### What the exercise asks
Without the pictures, return each record as it appears.

### Data for this exercise
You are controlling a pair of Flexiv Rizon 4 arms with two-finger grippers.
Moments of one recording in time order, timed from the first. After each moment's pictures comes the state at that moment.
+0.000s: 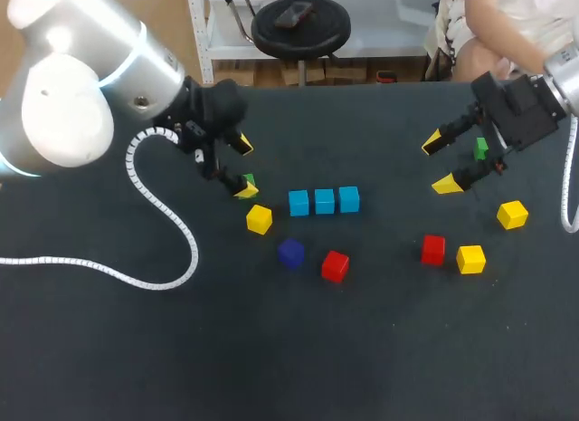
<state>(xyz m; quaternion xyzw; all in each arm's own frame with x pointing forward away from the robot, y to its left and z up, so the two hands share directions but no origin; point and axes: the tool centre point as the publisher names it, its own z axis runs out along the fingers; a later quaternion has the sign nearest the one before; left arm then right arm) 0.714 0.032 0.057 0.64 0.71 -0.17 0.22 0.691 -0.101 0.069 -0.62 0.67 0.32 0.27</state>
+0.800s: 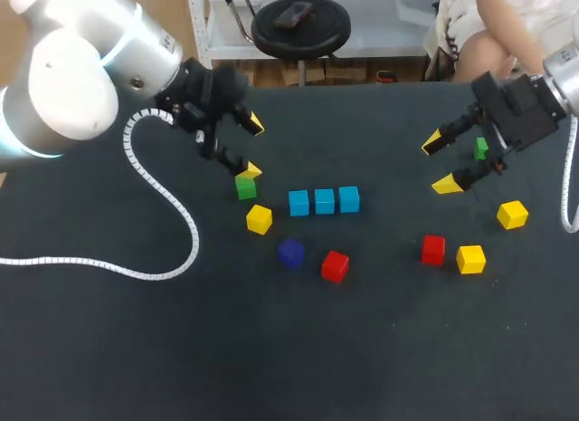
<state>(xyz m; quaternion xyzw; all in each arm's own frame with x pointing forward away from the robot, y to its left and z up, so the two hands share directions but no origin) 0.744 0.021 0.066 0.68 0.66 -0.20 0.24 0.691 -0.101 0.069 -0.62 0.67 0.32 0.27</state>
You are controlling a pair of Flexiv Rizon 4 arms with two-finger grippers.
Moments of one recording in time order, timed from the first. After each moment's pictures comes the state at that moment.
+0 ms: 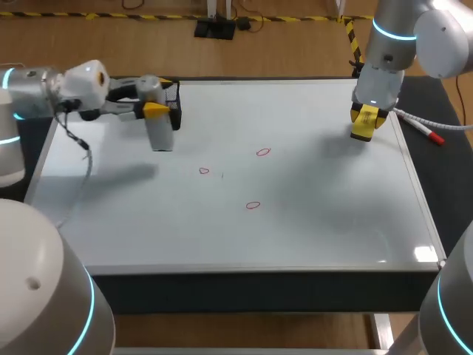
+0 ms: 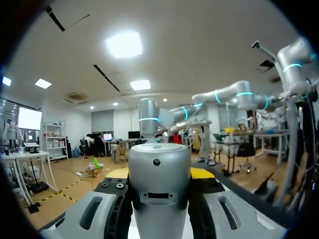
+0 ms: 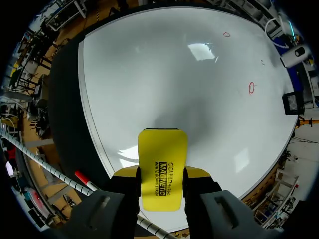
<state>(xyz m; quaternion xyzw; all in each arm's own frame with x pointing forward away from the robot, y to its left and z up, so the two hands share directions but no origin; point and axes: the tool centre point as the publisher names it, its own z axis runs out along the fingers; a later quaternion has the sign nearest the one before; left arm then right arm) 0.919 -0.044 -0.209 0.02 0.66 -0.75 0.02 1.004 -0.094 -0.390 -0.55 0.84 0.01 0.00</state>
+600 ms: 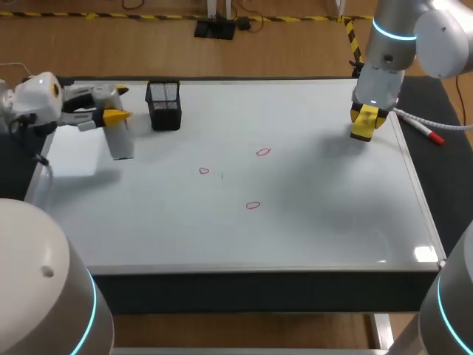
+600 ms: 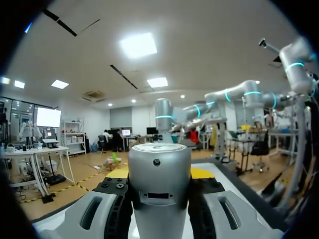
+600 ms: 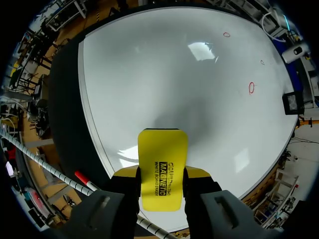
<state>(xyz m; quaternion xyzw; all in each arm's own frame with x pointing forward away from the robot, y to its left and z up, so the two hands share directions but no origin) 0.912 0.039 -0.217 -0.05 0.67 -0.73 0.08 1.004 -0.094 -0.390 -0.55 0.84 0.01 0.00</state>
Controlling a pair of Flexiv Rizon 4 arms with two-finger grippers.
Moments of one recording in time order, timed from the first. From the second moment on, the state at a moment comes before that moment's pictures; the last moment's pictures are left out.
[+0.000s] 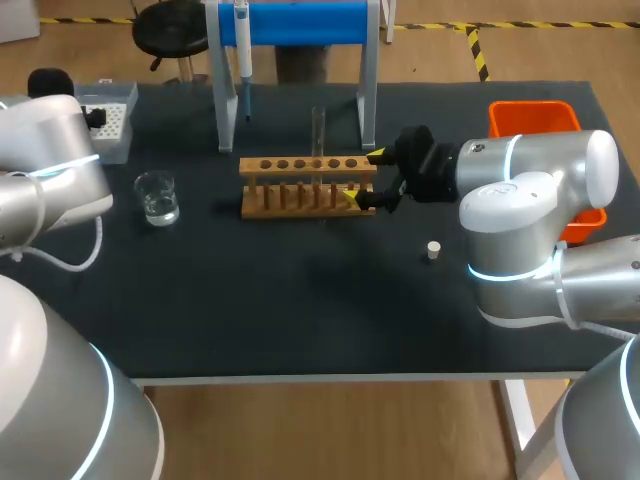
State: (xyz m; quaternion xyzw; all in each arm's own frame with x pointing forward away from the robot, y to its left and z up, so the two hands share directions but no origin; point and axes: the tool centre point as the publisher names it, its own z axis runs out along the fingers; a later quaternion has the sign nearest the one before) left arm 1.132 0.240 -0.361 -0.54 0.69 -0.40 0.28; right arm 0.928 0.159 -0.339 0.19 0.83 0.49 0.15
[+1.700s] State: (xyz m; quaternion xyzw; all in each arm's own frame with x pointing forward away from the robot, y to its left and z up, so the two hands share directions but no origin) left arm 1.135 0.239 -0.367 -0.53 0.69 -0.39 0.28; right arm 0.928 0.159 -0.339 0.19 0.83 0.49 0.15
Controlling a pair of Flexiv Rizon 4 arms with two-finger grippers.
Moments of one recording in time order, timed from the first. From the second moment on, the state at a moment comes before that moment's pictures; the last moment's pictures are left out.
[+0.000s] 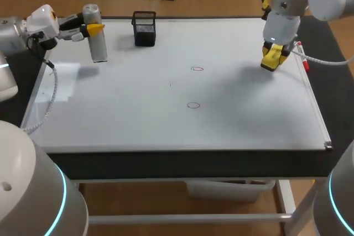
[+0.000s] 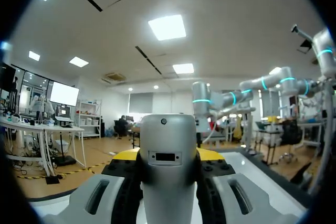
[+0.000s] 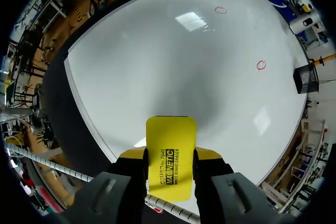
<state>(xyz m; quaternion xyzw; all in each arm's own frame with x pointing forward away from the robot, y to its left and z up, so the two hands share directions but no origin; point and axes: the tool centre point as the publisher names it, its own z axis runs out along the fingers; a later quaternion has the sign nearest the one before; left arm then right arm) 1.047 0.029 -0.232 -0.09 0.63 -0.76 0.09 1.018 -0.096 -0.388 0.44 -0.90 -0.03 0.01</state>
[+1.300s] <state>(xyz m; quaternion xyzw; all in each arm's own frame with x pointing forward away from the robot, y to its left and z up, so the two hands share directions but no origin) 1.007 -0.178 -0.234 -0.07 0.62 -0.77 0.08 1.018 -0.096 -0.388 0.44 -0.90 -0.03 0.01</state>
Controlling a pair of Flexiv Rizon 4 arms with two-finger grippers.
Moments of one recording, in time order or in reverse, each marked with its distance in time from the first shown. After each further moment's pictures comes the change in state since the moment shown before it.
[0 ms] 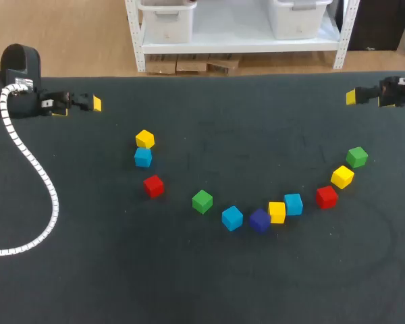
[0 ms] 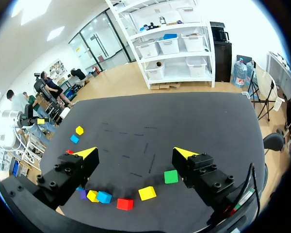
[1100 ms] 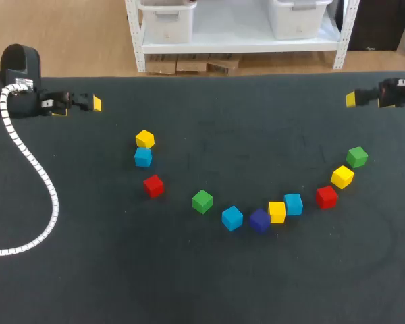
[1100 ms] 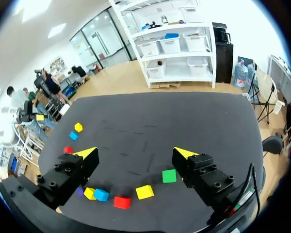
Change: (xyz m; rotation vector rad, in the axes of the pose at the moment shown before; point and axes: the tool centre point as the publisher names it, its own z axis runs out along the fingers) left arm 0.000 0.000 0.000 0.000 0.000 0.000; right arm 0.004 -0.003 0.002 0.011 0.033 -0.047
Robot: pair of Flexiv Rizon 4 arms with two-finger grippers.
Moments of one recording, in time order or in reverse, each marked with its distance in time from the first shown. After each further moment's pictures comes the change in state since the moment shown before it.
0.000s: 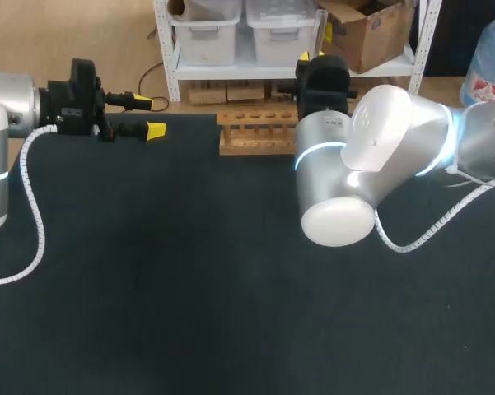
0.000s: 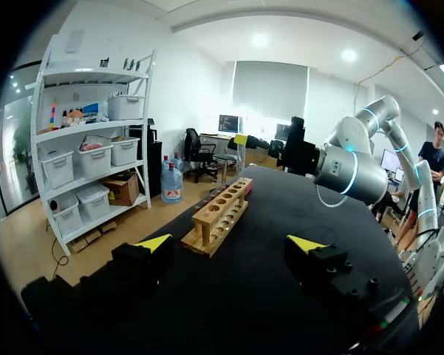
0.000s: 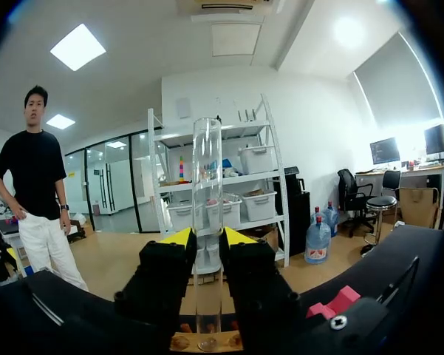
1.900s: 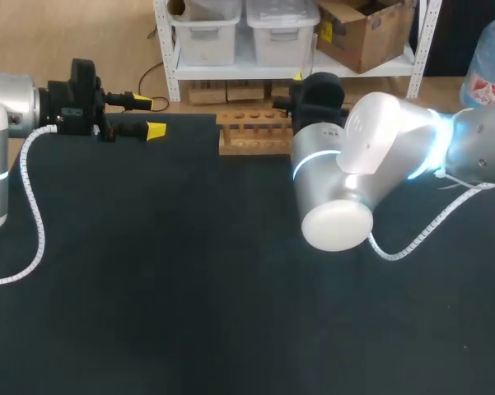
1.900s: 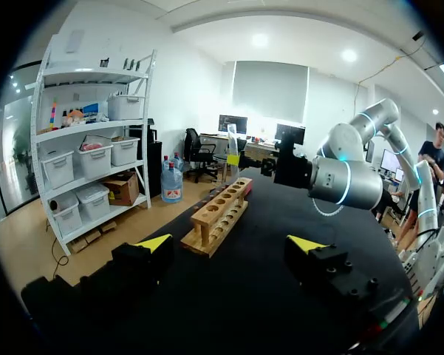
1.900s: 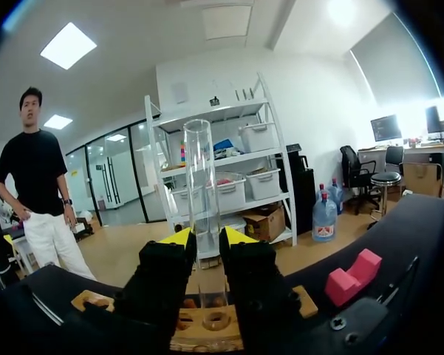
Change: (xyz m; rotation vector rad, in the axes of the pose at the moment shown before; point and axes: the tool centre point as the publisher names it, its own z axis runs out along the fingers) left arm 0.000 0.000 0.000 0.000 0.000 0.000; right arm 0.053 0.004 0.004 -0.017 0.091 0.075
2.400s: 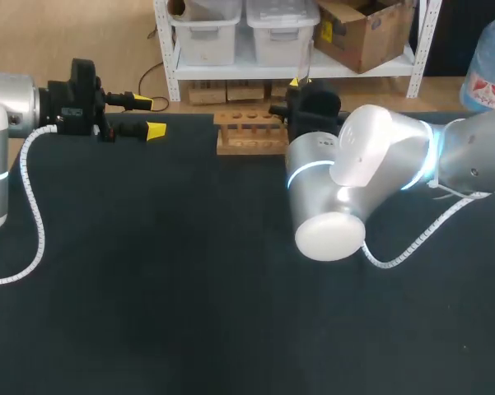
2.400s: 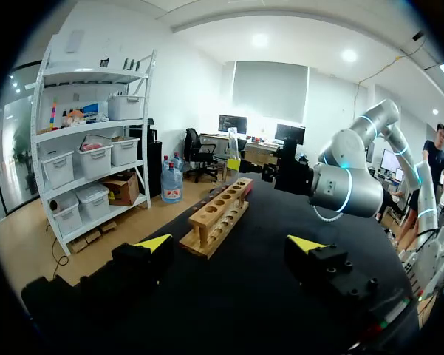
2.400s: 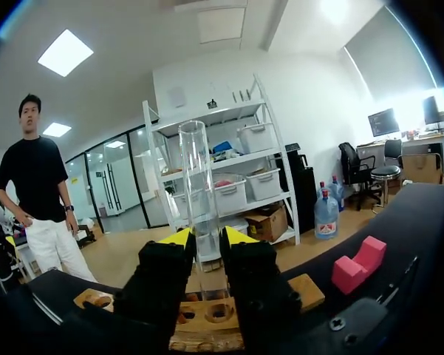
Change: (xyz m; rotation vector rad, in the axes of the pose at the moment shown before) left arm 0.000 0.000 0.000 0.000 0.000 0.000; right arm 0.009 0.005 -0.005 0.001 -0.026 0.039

### Finished task
You are controlling a pair of Flexiv Rizon 4 arms with two-finger grippers.
Moments of one recording in time order, timed from the first. After each moment's pictures comes the state at that moment.
+0.000s: 
<state>(xyz m; quaternion xyzw; all in each arm's own frame with x pointing forward away from the robot, y to its left and z up, so the two hands share directions but no origin; point and axes: the tool centre point as the publisher names it, its own z axis runs out along the fingers; a later quaternion has the sign nearest the one before; left arm then right arm) 0.714 0.032 0.057 0.64 0.71 -0.17 0.22 0.691 -0.101 0.069 -0.62 0.67 0.32 0.27</state>
+0.800s: 
<state>(xyz m; quaternion xyzw; all in each arm's own frame with x pointing forward away from the robot, y to its left and z up, so the two hands share directions but no origin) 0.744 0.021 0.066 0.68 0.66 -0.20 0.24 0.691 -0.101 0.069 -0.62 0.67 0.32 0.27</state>
You are controlling a pair of Flexiv Rizon 4 arms with two-finger grippers.
Moments of one recording in time order, timed from the first. After each moment's pictures comes the state at that moment.
+0 ms: 
+0 ms: 
+0 ms: 
<state>(xyz m; quaternion xyzw; all in each arm's own frame with x pointing forward away from the robot, y to its left and z up, so the two hands share directions but no origin; point and axes: the tool centre point as the publisher names it, its own z axis runs out along the fingers; a later quaternion has the sign nearest the one before; left arm then right arm) 0.919 -0.044 -0.209 0.02 0.66 -0.75 0.02 1.004 -0.094 -0.390 -0.55 0.84 0.01 0.00</state>
+600 ms: 
+600 ms: 
+600 ms: 
<state>(xyz m; quaternion xyzw; all in each arm's own frame with x pointing forward away from the robot, y to its left and z up, so the two hands share directions but no origin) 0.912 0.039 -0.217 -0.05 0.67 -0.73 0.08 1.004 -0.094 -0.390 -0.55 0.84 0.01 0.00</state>
Controlling a pair of Flexiv Rizon 4 arms with two-finger grippers.
Moments of one recording in time order, timed from the first. From the second moment on, the state at a moment comes before that moment's pictures; the last moment's pictures are left out.
[+0.000s] 
State: (xyz m; quaternion xyzw; all in each arm's own frame with x pointing forward away from the robot, y to its left and z up, so the two hands share directions but no origin; point and axes: the tool centre point as the publisher names it, its own z axis runs out along the fingers; a later quaternion has the sign nearest the one before) left arm 1.132 0.240 -0.361 -0.54 0.69 -0.40 0.28; right arm 0.928 0.159 -0.339 0.19 0.83 0.49 0.15
[+1.700s] State: (xyz m; quaternion xyzw; all in each arm's own frame with x pointing forward away from the robot, y to its left and z up, so the two hands share directions but no origin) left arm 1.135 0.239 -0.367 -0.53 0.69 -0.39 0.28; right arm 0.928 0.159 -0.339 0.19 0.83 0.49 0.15
Controlling a pair of Flexiv Rizon 4 arms with two-finger grippers.
Moments of one recording in time order, timed from the first. From the second moment on, the state at a moment comes before that moment's pictures; the last moment's pictures are left out.
[+0.000s] 
[+0.000s] 
[+0.000s] 
<state>(xyz m; quaternion xyzw; all in each arm's own frame with x pointing forward away from the robot, y to its left and z up, so the two hands share directions but no origin; point and axes: the tool centre point as the publisher names it, its own z axis runs out along the fingers; a later quaternion has the sign nearest the one before; left arm then right arm) 1.047 0.029 -0.232 -0.09 0.63 -0.76 0.09 1.018 -0.096 -0.388 0.44 -0.90 -0.03 0.01</state>
[+1.300s] <state>(xyz m; quaternion xyzw; all in each arm's own frame with x pointing forward away from the robot, y to its left and z up, so the two hands share directions but no origin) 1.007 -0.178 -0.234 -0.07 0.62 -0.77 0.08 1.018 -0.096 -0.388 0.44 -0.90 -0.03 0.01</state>
Controlling a pair of Flexiv Rizon 4 arms with two-finger grippers.
Moments of one recording, in time order or in reverse, each marked with its distance in time from the first shown. After each further moment's pictures comes the change in state since the moment shown before it.
[0 ms] 
[0 ms] 
[1100 ms] 
[1100 ms] 
Change: (xyz m; rotation vector rad, in the axes of the pose at the moment shown before; point and axes: the tool centre point as the publisher names it, its own z axis runs out along the fingers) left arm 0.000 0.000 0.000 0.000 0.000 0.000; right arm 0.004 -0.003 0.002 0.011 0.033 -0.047
Robot: pair of Flexiv Rizon 4 arms with two-finger grippers.
Moments of one recording, in time order or in reverse, each marked with its distance in time from the first shown. After each further moment's pictures comes the change in state since the moment shown before it.
0.000s: 
0.000s: 
0.000s: 
1.900s: 
1.900s: 
1.900s: 
Change: (xyz m; rotation vector rad, in the axes of the pose at the moment shown before; point and axes: the tool centre point as the publisher names it, its own z axis runs out along the fingers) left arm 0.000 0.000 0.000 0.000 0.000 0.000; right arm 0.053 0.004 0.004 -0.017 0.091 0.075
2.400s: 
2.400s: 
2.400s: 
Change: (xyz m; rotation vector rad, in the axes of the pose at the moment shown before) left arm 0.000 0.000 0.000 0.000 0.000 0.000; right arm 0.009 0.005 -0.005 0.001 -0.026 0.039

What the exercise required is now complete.